• WHAT IS BEING ASKED:
Once the pictures are set aside, transcribe the remaining data exactly.
RAW DATA START
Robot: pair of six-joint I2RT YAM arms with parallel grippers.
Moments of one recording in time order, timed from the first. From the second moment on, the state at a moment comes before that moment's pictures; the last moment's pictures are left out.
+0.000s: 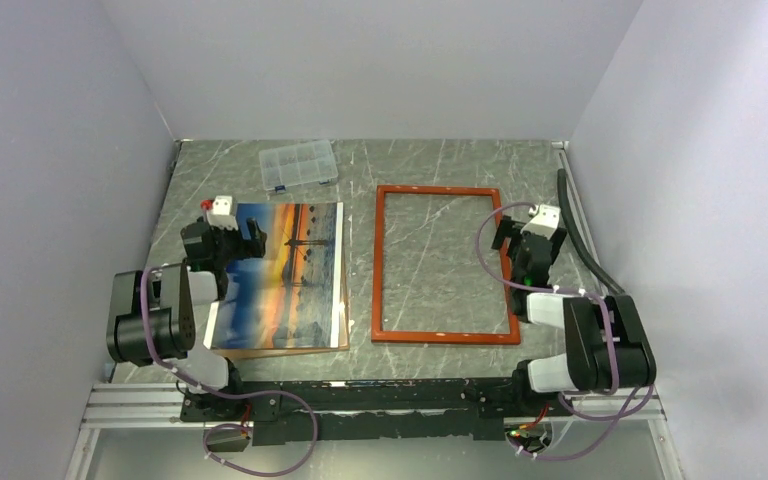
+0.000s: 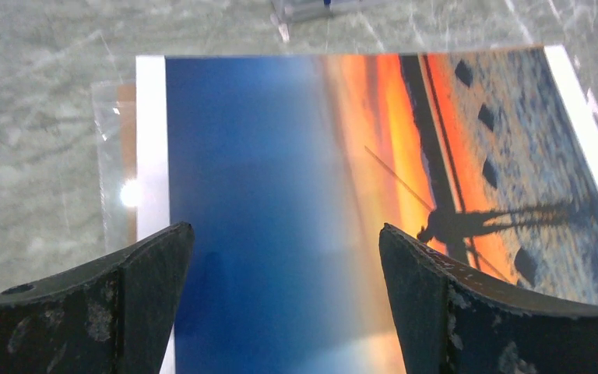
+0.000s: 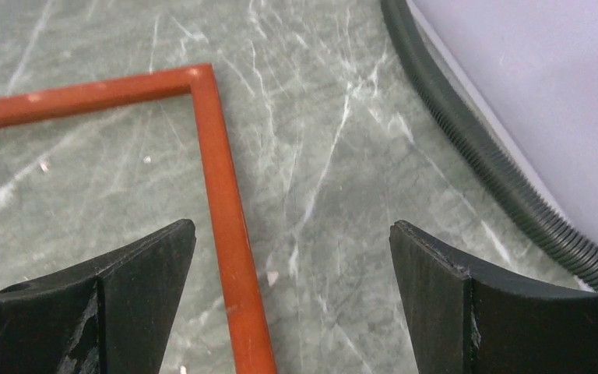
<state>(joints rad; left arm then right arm) 0.18 1.59 0.42 0.80 0.34 0.01 0.04 1.41 0.27 0.94 0.33 0.05</state>
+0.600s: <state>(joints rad) 0.27 1.39 1.22 -0.29 0.37 0.02 0.18 1.39 1.02 -0.04 0.11 0.53</state>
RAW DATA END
• PROBLEM SOLUTION:
Robot: pair of six-joint I2RT YAM arms with parallel grippers.
Moments of one recording in time order, timed from the first. From the second moment on, the state at a moment comes before that moment's pictures; the last moment's pictures are left out.
+0.000s: 
+0.000s: 
+0.000s: 
<state>(joints rad; left arm then right arm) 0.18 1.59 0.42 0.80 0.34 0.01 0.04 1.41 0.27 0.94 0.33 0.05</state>
+0.600s: <state>(joints rad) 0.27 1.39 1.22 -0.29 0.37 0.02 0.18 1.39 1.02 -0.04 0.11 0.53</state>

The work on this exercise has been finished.